What the task requires:
Please copy every line from the records below that contains the string "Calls".

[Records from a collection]
╔══

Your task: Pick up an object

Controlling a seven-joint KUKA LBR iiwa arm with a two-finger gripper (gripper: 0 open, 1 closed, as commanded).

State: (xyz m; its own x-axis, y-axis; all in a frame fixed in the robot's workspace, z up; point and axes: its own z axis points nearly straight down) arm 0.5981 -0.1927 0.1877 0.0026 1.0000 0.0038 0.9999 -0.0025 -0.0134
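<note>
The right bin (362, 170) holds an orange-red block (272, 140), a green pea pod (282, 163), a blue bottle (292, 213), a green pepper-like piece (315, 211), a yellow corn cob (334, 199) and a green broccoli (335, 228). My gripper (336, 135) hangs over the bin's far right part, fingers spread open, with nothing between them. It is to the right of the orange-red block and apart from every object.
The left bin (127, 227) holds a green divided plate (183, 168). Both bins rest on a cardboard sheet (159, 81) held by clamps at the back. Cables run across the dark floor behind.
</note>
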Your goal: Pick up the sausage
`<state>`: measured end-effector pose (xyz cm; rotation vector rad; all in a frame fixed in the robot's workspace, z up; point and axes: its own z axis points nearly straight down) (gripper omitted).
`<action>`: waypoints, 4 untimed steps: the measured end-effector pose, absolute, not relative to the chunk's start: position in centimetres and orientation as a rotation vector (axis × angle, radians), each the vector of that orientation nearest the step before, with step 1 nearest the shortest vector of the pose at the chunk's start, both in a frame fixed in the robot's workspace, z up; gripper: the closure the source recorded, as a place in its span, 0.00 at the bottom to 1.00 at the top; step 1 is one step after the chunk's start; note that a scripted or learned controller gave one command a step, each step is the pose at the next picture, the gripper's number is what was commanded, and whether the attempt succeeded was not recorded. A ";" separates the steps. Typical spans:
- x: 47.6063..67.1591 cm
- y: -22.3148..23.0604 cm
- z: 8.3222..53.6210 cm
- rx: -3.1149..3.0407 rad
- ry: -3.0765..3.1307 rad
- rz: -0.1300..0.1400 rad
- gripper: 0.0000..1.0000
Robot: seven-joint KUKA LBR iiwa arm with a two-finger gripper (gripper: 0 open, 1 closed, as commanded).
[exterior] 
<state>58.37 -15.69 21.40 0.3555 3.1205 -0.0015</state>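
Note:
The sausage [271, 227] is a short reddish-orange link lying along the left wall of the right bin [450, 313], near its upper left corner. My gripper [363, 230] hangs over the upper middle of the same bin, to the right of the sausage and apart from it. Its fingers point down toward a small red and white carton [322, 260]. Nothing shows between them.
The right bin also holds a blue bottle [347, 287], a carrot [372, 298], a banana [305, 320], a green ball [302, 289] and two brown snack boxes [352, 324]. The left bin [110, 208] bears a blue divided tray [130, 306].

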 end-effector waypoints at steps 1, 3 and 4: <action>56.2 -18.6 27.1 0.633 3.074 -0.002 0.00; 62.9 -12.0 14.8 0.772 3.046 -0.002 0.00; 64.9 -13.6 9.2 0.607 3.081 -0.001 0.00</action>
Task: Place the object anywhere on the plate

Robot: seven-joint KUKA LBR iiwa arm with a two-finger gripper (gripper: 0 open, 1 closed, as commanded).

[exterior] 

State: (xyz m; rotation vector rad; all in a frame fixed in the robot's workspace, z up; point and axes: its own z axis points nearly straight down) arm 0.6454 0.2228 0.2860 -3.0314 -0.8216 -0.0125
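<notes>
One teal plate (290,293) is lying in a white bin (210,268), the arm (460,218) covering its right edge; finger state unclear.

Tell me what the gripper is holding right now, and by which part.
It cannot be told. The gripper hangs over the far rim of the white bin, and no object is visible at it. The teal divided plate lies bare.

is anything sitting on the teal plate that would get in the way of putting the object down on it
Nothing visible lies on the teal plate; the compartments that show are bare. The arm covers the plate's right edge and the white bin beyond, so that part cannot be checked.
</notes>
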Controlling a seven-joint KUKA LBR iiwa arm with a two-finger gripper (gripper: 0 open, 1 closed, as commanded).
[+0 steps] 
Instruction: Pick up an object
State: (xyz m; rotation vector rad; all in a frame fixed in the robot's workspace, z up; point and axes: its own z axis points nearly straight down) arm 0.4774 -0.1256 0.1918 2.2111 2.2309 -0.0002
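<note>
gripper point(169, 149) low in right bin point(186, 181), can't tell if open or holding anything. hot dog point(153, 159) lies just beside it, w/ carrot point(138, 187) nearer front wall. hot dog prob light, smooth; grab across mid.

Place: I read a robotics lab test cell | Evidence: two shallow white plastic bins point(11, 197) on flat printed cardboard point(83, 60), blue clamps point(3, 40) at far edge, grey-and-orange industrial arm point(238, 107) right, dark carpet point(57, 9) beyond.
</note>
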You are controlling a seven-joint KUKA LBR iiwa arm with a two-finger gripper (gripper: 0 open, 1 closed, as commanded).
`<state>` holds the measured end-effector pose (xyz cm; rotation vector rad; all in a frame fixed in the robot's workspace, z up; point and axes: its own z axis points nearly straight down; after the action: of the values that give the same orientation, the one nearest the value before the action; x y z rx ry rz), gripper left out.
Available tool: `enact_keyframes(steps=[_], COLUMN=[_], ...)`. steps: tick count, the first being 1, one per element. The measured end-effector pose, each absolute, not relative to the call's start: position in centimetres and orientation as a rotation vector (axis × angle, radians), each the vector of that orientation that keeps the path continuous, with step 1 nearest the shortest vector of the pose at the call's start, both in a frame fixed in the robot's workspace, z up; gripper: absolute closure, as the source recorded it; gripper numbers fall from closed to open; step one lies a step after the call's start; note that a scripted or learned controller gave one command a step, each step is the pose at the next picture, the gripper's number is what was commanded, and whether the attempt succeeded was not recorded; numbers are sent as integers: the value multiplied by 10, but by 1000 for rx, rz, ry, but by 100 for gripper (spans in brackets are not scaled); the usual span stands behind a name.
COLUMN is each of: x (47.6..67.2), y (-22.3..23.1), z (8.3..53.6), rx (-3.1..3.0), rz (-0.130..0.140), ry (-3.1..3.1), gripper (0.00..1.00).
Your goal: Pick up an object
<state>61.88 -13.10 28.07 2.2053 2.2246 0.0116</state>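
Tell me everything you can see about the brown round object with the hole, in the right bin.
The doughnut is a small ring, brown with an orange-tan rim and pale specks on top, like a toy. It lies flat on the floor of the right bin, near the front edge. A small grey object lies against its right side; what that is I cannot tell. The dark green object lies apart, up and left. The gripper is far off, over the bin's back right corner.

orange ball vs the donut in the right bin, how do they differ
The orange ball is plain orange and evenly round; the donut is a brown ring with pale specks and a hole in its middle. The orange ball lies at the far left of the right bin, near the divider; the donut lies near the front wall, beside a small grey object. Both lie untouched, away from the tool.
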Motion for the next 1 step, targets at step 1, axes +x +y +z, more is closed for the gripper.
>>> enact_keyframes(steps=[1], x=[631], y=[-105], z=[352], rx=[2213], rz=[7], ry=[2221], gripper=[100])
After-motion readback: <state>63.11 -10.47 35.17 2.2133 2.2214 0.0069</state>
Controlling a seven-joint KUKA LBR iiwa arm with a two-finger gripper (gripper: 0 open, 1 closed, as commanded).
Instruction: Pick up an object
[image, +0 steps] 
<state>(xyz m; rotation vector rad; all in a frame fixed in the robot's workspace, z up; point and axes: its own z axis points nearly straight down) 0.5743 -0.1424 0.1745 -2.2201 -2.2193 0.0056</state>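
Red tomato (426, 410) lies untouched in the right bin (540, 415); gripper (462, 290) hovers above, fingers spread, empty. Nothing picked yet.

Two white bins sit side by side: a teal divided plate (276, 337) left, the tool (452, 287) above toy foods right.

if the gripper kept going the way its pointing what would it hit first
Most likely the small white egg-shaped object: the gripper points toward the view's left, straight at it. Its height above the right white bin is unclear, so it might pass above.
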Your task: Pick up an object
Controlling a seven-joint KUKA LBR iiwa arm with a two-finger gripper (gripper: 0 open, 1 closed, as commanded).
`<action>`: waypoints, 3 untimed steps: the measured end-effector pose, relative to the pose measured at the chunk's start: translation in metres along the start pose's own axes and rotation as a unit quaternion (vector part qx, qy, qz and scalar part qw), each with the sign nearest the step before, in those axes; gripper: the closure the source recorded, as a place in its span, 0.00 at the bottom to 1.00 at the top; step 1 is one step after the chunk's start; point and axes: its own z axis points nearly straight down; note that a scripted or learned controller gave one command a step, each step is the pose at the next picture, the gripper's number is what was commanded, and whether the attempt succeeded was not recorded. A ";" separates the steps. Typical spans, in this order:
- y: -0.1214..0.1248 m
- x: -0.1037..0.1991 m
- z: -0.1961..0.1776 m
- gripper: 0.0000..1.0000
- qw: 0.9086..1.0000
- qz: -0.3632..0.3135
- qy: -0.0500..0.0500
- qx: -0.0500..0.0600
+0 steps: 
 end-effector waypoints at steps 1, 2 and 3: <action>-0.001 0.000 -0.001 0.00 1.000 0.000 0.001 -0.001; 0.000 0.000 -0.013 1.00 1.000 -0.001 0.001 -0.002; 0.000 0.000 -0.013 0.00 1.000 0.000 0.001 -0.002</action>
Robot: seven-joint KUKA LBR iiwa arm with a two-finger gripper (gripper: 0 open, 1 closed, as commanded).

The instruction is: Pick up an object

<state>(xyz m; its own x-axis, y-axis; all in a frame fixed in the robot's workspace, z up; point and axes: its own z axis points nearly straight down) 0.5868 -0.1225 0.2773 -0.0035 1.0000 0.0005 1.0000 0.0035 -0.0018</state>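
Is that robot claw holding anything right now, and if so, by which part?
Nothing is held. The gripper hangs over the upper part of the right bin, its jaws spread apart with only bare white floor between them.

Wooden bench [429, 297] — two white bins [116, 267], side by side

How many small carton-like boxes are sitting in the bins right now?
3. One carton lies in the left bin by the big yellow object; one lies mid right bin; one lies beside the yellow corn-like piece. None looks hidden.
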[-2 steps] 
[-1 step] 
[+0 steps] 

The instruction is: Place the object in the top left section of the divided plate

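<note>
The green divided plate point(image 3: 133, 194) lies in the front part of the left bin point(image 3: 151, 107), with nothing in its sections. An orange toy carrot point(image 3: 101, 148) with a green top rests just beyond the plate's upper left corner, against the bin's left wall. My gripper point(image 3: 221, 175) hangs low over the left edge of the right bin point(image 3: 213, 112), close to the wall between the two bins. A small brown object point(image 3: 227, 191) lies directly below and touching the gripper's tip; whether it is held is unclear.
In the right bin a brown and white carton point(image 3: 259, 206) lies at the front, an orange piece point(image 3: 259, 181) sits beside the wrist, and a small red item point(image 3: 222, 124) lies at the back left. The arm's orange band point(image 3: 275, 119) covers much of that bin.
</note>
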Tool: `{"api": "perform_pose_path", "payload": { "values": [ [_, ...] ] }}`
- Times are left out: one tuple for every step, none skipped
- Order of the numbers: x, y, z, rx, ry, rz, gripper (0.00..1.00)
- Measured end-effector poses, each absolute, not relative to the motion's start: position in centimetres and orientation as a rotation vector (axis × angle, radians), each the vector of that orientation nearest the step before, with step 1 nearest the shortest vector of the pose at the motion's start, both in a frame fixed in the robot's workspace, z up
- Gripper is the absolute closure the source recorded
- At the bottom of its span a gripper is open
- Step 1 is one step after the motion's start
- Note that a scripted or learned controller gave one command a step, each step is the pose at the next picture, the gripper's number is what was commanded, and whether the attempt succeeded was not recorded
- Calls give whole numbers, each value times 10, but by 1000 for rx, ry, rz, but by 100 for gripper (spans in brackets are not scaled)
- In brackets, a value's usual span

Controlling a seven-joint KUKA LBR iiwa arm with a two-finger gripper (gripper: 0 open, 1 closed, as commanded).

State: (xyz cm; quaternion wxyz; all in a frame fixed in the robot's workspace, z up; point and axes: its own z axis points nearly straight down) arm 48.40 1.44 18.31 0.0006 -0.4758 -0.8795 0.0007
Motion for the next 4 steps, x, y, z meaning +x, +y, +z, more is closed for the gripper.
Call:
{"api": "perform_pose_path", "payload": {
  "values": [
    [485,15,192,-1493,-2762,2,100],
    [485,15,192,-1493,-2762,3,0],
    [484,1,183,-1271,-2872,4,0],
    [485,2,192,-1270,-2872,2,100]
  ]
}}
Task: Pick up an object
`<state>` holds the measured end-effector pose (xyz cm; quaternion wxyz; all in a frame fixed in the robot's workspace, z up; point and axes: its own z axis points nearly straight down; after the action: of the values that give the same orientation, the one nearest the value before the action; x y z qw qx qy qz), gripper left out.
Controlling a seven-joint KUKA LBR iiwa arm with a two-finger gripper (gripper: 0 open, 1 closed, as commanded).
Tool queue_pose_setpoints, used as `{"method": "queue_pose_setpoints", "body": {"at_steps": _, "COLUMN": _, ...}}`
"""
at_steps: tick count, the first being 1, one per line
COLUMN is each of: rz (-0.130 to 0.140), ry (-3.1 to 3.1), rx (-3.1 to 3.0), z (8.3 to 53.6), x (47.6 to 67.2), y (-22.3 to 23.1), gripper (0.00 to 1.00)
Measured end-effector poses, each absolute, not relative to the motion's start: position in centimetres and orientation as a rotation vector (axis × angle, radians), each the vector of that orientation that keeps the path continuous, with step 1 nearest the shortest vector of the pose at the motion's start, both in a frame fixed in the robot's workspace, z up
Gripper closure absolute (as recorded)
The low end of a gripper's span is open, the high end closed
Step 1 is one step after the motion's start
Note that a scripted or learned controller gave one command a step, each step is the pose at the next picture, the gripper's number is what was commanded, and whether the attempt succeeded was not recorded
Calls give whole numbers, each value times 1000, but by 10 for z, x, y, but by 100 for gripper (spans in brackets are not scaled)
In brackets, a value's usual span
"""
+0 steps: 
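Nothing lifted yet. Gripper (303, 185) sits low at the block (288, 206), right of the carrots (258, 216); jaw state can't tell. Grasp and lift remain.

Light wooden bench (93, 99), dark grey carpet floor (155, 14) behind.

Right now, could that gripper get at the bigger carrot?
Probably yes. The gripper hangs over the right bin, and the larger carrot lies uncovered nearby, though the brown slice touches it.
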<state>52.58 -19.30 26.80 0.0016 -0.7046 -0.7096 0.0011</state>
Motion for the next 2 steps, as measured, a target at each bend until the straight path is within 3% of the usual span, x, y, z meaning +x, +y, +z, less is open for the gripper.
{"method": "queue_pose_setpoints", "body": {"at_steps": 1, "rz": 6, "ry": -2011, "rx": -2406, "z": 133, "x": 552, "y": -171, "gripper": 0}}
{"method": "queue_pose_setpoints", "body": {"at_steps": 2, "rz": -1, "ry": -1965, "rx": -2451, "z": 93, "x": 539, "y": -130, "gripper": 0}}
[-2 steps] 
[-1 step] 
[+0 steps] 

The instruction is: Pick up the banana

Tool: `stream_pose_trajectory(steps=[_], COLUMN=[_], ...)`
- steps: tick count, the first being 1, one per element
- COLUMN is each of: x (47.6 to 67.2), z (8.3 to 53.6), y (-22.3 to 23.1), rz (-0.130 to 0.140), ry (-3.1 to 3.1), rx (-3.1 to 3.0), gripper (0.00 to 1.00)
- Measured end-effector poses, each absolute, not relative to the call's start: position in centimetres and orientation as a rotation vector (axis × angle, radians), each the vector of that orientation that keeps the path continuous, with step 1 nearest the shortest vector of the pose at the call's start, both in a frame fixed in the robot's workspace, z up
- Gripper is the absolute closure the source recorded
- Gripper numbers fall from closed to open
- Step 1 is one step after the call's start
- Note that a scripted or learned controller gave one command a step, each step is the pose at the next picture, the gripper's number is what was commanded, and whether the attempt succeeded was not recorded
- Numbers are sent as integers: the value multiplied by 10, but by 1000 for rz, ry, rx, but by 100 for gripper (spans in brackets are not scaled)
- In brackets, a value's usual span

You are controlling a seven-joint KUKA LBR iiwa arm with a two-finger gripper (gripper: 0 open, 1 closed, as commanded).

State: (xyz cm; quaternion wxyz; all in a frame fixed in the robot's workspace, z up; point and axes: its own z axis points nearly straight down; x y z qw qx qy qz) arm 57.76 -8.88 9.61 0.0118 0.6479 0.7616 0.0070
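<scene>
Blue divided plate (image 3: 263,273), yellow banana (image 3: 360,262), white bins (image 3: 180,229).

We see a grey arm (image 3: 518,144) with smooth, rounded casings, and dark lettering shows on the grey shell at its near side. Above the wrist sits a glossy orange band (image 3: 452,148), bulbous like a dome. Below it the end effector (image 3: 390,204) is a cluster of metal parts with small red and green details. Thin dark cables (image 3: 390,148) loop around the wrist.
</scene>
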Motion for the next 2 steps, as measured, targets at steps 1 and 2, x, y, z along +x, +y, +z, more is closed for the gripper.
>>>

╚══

Response to the exercise:
- Calls give whole numbers, each value times 10, but by 1000 for rx, ry, rz, but by 100 for gripper (spans in brackets are not scaled)
Calls give whole numbers, each value times 1000, but by 10 for z, x, y, but by 100 for gripper (spans in brackets are not scaled)

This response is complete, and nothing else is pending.